Classification results. Classification accuracy of DE and STM genes based on AUC metric with logistic regression and Support Vector Machine are shown. The dataset label represents features taken from the other dataset and applied to the labeled dataset.

Next we compared our classification results with [10]. In table 4 the classification results for [10] and our method are summarized. From the table it can be seen that for van de Vijver dataset the percentage of increase of AUC for [10] is 7.5% based on their subnetwork markers compared to single gene markers (DEs). For our case we observe a 5% increase of AUC for STMs compared to DEs. For Wang dataset [10] subnetwork markers have 3% increase in AUC while STMs have 15% increase in AUC. For the overall classification accuracy, STMs have similar discriminative power as [10] in Wang dataset and slightly lower accuracy for van de Vijver dataset. This deviation may be due to the fact that [10] used feature selection for classification purpose and we used all selected genes to build the classifier. For this case feature selection may increase classification accuracy which not necessarily reflects the actual discriminative power of the overall selected genes by a certain method. As our main focus is to identify biomarkers and to see their overall classification performance to validate the reproducibility across different datasets, classification model that contain the overall features (genes) selected by our method(STMs) is a valid way for doing that.

Table 4 Classification accuracy of STMs

Conclusions

In this article we proposed a randomized Steiner tree-based approach that integrates a PPI network and gene expression microarray data for biomarker discovery in breast cancer metastasis. The genes selected by our method are significantly enriched in functional categories and pathways that are known for cancer development. Furthermore, a significant portion of selected genes by our method are already known for breast cancer susceptibility.

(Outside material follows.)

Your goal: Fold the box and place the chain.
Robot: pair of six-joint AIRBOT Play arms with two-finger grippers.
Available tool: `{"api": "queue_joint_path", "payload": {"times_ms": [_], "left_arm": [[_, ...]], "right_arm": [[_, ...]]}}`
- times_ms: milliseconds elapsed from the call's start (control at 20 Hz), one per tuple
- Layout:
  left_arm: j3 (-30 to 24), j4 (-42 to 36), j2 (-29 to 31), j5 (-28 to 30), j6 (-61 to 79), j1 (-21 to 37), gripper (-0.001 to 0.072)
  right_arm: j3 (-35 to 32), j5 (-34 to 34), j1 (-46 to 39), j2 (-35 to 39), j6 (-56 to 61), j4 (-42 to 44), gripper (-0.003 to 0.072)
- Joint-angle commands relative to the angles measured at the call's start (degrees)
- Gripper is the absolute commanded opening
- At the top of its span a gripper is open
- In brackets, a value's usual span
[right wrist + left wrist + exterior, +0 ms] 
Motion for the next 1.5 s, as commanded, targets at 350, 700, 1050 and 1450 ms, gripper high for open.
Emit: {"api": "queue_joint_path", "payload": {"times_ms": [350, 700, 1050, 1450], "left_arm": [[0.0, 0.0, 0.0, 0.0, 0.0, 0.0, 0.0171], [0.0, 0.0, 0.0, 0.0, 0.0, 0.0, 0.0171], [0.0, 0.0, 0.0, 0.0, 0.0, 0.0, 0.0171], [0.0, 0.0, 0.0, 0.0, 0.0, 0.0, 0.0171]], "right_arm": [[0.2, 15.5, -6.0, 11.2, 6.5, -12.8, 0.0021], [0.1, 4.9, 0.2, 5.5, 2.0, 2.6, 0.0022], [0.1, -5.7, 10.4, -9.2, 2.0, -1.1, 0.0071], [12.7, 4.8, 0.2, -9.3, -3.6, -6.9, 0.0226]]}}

We applied the method to three different breast cancer microarray data and two different PPI networks. For all combinations of microarray and PPI datasets our approach has similarly significant results. The reproducibility across different datasets also increases significantly in both genomic and pathway level compared to previous studies. Finally, Steiner tree-based markers, significantly increase cross-dataset classification accuracy. Thus the method proposed in this article validates the hypothesis that disease causal genes play a role in connecting differentially expressed genes, and opens a new possibility to identify the inner dynamics and biomarker of breast cancer progression.